# Driving an NPN with a phototransistor - base resistor?

I’m working on a simple circuit to detect the proximity of an object, but my lack of basic knowledge about BJT transistors is holding me up.

The goal is just to light a LED when both of two conditions are satisfied: (1) an object is sensed by an infrared proximity sensor (QRB1114), and (2) a 5V line is high. I have power available from an 18V bus.

I've sketched out the attached circuit, where the phototransistor is driving a 2N3904.

My main question is, do I need a base resistor for the 2N3904? I have found similar diagrams on the internet, some of which have a base resistor, and some of which do not. If no base resistor is necessary , what limits the current through the base of the 2N3904?

Otherwise, is this circuit reasonable? The circuit is for human eyes, so response time is not a concern.

Thanks for your thoughts!

“ My main question is, do I need a base resistor for the 2N3904?”

YES !

LarryD, thanks for your reply. How would one calculate the base resistor in a case like this?

My confusion comes from seeing diagrams of similar circuits that don't include a base resistor. For example, here is one from "Practical Electronics for Inventors", page 520:

And how is this configuration different from a Darlington, where it doesn't seem like the second transistor uses a base resistor?

Thanks much

The resistance of the coil is a huge difference.

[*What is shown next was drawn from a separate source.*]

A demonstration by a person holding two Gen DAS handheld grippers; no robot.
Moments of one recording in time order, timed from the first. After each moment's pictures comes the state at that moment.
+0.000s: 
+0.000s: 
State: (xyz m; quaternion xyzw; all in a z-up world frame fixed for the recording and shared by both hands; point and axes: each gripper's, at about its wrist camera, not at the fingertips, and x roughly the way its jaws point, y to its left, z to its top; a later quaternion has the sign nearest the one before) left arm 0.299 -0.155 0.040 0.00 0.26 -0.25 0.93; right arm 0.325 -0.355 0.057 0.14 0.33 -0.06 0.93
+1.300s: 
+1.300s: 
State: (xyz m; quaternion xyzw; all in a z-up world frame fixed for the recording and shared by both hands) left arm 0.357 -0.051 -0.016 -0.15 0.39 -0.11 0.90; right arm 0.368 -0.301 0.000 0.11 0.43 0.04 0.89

Your OP had no emitter or base resistor therefore there was no current limiting hence the transistors would get wiped out.
There is no current limiting in the opto thru the base of the 2nd Transistor emitter to GND.

Let’s say the coil in the second image was 100Ω, the collector current flowing would be 9V - .1Vcesat(Q1) - .6Vbe(Q2) / 100R
8.3V / 100R = 83ma.

You need to understand the differences between high-side and low-side switching, and the three transistor
configurations, common-emitter, common-base and emitter-follower.

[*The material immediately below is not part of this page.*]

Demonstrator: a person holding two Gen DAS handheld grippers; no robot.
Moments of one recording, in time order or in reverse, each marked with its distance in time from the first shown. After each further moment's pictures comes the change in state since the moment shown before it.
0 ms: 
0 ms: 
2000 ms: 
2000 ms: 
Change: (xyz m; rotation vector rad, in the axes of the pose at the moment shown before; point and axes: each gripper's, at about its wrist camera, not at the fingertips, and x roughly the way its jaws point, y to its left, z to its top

Basically for switching common-emitter is almost always used and requires a base-resistor.

Common-emitter, NPN = low-side switch, base resistor
Common-emitter, PNP = high-side switch, base resistor
Emitter-follower, NPN = high-side switch, no base resistor, inefficient.
Emitter-follower, PNP = low-side switch, no base resistor, inefficient.

Common-base is rarely seen outside RF amplifiers or the cascode.

Thanks guys, that makes it somewhat clearer!

Do you realize that the QRB1114 is expecting a reflective surface very close (~ 3mm)?

Yes, the state to be sensed here is just whether a metal clip is installed on a piece of toy train equipment. I can put the QRB114 right under where the clip will be and put reflective tape on the underside of the clip.

The datasheet shows decent detection out to at least 1/4", and with the amplified circuit it looks like I can get the indictor LED to tun on fully at about 1/2" or more.

The QRB has the advantage of being in my parts box; is there something of comparable size and simplicity that would be good for detection in the 1/2" range?

Your circuit looks fine as is. Some quick calculations:

IRLED current = 17mA
QRB1114 collector current = 1mA (see fig 2)
2n3904 base current = 1mA
2n3904 peak base current = 100mA <— only at 1% of this = 0% chance of failure.

I see what you mean - from figures 2 and 5, in the QRB1114 datasheet, it looks like current through the phototransistor cannot exceed about 10 ma with a 5v supply.

I just built the circuit running the phototransistor LED at 40 mA, and a 1K base resistor for the 2n3904. Detection range and sensitivity are excellent, and the base current for 2n3904 peaks at about 5mA.